En el Étoile Park, sus creaciones introducen el color, el gesto y la preciosa irregularidad de la mano.

Una colección bajo los pasos
En las habitaciones y los espacios comunes, las alfombras no son simples elementos decorativos. Forman una colección que atraviesa casi un siglo de creación textil.
Alfombras persas anudadas a mano, piezas francesas modernistas y obras firmadas componen un conjunto singular: Hélène Henry y el Atelier de La Dauphine en los años treinta, Gottfried Honegger para Beauvais en 1962, Corneille, la Manufacture de Cogolin o los maestros tejedores de Nain, Isfahán, Tabriz y Qom.
Motivos de jardines, botehs, decorados florales, composiciones geométricas y texturas esculpidas acompañan los espacios con una presencia discreta. Cada alfombra aporta al lugar su época, su origen y su memoria.
Una dirección en la historia de París
Abierta bajo el Segundo Imperio, primero en 1854 y prolongada en 1867, la avenida Mac-Mahon participa en la transformación de París en torno a la Place de l’Étoile. En el número 10, el edificio pertenece a ese paisaje haussmanniano que aún hoy dibuja el barrio.
El uso hotelero de la dirección está documentado mucho antes de su transformación actual. Con el Étoile Park, abre un nuevo capítulo: el de un hotel de cinco estrellas que hace dialogar la historia del edificio con los oficios artesanales y la creación contemporánea.
Habitaciones y Suites
En el Étoile Park, cada habitación fue concebida al centímetro.
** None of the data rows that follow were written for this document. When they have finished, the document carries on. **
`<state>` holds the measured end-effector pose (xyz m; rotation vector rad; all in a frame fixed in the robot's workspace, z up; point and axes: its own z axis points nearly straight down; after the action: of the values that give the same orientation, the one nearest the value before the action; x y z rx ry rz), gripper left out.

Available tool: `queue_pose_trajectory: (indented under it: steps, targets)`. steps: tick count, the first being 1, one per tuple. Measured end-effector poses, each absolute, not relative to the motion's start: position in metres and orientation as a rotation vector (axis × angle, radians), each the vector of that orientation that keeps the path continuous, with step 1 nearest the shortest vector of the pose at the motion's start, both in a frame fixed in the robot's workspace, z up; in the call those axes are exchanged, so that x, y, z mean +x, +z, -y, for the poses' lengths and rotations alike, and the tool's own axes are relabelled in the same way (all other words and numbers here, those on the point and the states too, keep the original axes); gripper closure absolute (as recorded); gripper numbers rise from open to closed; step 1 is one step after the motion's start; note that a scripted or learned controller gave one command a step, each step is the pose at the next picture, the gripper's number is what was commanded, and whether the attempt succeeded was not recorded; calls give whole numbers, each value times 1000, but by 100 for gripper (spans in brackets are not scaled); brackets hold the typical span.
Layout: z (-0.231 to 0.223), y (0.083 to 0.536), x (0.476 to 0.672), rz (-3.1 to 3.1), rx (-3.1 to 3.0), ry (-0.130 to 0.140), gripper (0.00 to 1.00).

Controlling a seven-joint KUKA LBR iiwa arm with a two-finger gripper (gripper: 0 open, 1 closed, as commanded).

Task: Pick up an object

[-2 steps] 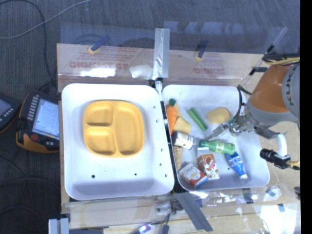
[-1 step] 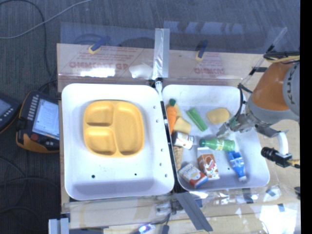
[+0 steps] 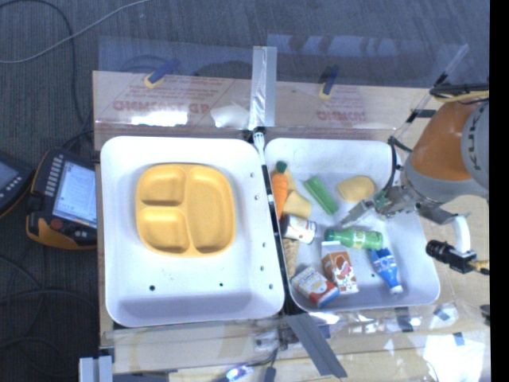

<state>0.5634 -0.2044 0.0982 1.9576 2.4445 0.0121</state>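
Gripper (image 3: 367,208) positioned over right bin (image 3: 413,289), above green bottle (image 3: 355,238). Finger state: cannot tell. Nothing visibly held.

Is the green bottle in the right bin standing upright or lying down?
Lying down. The green bottle rests on its side on the floor of the right bin, its length running left-right.

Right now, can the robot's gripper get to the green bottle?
Probably yes. The gripper hangs just above the green bottle in the right bin, and nothing lies on top of the bottle.
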Motion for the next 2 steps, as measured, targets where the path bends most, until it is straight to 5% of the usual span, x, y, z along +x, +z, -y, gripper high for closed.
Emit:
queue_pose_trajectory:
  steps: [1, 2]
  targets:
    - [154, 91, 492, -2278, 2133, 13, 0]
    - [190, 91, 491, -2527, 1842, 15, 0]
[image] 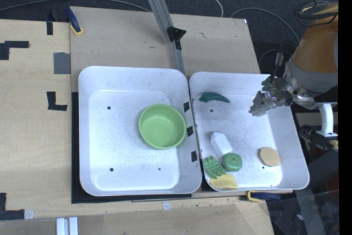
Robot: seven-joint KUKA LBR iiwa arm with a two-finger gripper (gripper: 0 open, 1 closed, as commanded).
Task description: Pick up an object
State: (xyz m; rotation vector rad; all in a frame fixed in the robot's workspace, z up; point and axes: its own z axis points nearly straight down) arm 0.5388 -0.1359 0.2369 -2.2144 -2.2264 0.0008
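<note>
**Gripper hangs over the right bin, nothing chosen yet**

From where I stand, the gripper (259, 108) hovers above the upper right part of the right bin (248, 81), and I cannot tell how it is set. No object sits directly under it, so a straight descent would likely meet bare bin floor. The bin's right wall is close by, and a sideways shift could knock it.

The likely targets lie in the right bin: a dark green curved piece (213, 98) near the top left, a white bottle (221, 145) in the middle, a green round lid (232, 162) just beside it, a green ridged toy (212, 165) and a yellow piece (227, 181) at the bottom edge, and a tan disc (269, 156) apart at lower right. The crowded bottom cluster risks a slipped grasp. The left bin (96, 81) holds a light green bowl (161, 126).
</note>
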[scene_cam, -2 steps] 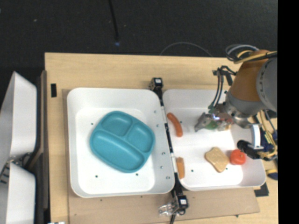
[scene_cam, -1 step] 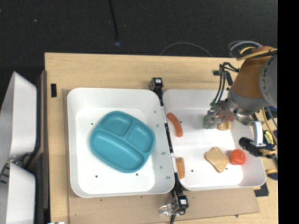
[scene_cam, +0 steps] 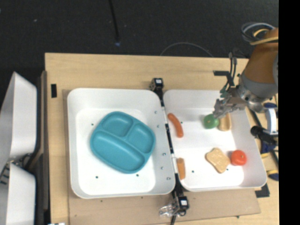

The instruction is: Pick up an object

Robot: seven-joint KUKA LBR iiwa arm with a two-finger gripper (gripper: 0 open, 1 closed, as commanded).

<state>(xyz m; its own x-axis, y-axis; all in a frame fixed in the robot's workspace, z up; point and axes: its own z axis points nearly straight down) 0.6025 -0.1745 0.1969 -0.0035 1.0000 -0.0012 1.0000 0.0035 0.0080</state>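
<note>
The right bin (scene_cam: 197,182) holds several toy foods: a green round piece (scene_cam: 210,122), a tan piece (scene_cam: 225,122) beside it, an orange sausage (scene_cam: 176,124), a slice of toast (scene_cam: 218,160), a red tomato (scene_cam: 238,158) and a small orange piece (scene_cam: 181,168) at the left wall. My gripper (scene_cam: 222,108) hangs over the bin's upper right, its tip just above the green and tan pieces. I see nothing held in it.
The left bin (scene_cam: 84,182) holds a teal divided plate (scene_cam: 123,141). A black clamp (scene_cam: 157,84) sits at the top of the seam between the bins, another clamp (scene_cam: 176,206) at the bottom. White boxes (scene_cam: 18,125) stand at the far left.
</note>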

La ebanistería a medida organiza el espacio con naturalidad, mientras las vidrieras, los detalles en bronce y latón y las alfombras de colección dan a cada una su personalidad.
Del lado de la avenida Mac-Mahon, las habitaciones se abren a París y, algunas, a un balcón privado. Del lado del patio, la atmósfera se vuelve más tranquila. En todas, la luz, una ropa de cama excepcional y unos equipamientos de alta gama garantizan un confort inmediato.